■ **WORK ITEM**: Pick every line from the data below that contains the string "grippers" and copy it.

(Items from a data source)
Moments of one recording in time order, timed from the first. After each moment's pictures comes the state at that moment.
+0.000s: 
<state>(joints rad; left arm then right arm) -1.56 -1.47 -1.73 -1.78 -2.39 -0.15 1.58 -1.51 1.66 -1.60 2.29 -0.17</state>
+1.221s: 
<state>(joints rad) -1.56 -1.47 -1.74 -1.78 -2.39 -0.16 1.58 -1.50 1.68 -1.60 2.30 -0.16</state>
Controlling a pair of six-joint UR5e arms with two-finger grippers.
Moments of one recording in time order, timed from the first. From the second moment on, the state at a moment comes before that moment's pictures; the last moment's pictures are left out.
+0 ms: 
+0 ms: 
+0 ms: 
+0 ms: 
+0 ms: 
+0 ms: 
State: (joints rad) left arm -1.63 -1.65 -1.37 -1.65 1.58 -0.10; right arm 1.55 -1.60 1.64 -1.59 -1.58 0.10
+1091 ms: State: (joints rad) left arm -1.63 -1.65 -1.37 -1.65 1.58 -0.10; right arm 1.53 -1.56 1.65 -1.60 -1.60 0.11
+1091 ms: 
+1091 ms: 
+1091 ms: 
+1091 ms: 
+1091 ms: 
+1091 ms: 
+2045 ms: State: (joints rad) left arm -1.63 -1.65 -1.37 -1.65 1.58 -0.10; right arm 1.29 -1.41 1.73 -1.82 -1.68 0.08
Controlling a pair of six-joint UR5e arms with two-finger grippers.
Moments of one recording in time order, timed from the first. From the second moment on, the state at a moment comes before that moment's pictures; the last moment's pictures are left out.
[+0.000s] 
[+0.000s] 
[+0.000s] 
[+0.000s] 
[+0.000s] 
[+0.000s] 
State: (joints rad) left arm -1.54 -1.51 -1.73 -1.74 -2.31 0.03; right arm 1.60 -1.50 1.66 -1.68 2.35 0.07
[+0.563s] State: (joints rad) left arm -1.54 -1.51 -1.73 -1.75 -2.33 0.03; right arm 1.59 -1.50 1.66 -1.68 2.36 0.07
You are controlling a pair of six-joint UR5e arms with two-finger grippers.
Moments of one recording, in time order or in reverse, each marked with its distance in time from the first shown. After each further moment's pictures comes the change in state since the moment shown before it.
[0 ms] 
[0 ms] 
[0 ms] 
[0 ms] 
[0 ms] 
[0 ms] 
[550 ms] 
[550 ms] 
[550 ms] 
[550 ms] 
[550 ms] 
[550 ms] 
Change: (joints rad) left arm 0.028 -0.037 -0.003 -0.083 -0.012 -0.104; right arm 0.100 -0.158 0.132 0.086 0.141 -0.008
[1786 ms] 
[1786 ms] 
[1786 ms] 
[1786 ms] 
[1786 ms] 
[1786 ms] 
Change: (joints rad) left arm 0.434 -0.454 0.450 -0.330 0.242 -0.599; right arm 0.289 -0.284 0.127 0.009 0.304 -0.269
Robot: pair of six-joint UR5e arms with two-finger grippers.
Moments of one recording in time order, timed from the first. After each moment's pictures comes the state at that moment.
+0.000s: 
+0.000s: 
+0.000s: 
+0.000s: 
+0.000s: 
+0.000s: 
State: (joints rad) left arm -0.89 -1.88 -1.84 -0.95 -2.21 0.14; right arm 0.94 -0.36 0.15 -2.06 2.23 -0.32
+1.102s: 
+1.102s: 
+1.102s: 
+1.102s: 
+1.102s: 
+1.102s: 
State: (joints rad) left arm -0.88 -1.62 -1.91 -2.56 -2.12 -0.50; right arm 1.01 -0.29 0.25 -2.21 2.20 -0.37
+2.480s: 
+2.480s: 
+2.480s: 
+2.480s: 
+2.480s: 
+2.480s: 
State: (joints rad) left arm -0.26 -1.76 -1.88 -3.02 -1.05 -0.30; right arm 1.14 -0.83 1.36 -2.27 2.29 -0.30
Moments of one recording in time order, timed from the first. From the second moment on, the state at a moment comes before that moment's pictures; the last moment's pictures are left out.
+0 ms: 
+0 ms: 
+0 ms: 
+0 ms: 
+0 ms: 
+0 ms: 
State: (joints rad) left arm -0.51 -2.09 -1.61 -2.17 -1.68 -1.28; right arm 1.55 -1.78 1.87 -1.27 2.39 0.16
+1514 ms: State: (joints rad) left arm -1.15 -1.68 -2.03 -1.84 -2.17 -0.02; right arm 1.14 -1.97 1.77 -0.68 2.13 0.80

■ **EXERCISE OUTPUT**:
Controlling a pair of six-joint UR5e arms with two-finger grippers.
Controlling a pair of six-joint UR5e arms with two-finger grippers.
You are controlling a pair of six-joint UR5e arms with two-finger grippers.
Robot: pair of six-joint UR5e arms with two-finger grippers.

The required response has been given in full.